Exercise — Repeat the stretch of entries below from the line with "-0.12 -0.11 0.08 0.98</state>" through the line with "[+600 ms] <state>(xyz". Include both ends and add nothing.

Data to use —

—————

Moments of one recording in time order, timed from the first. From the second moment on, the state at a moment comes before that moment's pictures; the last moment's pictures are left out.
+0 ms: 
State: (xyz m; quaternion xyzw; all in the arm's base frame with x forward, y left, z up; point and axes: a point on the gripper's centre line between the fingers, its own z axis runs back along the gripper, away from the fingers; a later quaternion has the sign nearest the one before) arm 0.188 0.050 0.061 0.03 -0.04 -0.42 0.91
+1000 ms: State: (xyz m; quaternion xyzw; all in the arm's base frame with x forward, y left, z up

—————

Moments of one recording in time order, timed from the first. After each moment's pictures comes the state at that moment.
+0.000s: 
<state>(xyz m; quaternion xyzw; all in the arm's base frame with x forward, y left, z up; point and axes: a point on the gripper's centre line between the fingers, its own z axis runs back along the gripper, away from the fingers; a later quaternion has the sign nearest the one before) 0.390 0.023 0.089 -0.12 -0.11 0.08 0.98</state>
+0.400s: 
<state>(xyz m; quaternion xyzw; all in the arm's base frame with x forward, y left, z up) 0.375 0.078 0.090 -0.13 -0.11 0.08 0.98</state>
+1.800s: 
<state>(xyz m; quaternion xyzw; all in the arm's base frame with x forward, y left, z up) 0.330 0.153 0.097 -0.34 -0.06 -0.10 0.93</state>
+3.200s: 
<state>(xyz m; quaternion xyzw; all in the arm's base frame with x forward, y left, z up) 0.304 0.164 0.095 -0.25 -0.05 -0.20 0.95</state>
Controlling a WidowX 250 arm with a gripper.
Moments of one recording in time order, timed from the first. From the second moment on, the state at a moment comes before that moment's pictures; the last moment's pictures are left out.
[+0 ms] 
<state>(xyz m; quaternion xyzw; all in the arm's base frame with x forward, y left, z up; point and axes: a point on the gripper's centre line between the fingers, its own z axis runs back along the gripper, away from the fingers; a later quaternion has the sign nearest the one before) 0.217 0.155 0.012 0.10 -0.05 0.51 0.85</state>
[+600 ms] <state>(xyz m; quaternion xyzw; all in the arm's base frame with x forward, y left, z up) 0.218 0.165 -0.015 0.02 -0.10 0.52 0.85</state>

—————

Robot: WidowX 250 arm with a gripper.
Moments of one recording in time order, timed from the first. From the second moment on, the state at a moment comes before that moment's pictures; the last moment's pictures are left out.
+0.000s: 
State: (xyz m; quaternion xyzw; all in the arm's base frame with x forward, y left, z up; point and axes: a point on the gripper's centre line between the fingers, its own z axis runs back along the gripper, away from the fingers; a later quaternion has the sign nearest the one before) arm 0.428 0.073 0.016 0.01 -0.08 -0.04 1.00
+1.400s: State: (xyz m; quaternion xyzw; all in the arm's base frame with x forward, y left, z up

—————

Response —
<state>(xyz m; quaternion xyzw; all in the arm's base frame with x forward, y left, z up; point and axes: a point on the gripper's centre line between the fingers, its own z axis runs back along the gripper, away from the fingers; a later quaternion has the sign nearest the one before) 0.390 0.023 0.089 -0.12 -0.11 0.08 0.98</state>
+0.400s: 
<state>(xyz m; quaternion xyzw; all in the arm's base frame with x forward, y left, z up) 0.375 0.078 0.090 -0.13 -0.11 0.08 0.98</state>
+1.800s: 
<state>(xyz m; quaternion xyzw; all in the arm's base frame with x forward, y left, z up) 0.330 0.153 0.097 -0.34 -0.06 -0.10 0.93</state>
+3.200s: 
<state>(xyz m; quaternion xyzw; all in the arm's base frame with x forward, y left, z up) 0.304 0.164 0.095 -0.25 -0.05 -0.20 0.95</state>
Controlling a WidowX 250 arm with a gripper.
Moments of one recording in time order, timed from the first. From the second moment on, the state at a moment comes before that moment's pictures; the last moment's pictures are left out.
[+0 ms] 
<state>(xyz m; quaternion xyzw; all in the arm's base frame with x forward, y left, z up; point and axes: a point on the gripper's centre line between the fingers, its own z axis runs back along the gripper, away from the fingers; a later quaternion has the sign nearest the one before) 0.217 0.155 0.012 0.10 -0.05 0.51 0.85</state>
[+600 ms] <state>(xyz m; quaternion xyzw; all in the arm's base frame with x forward, y left, z up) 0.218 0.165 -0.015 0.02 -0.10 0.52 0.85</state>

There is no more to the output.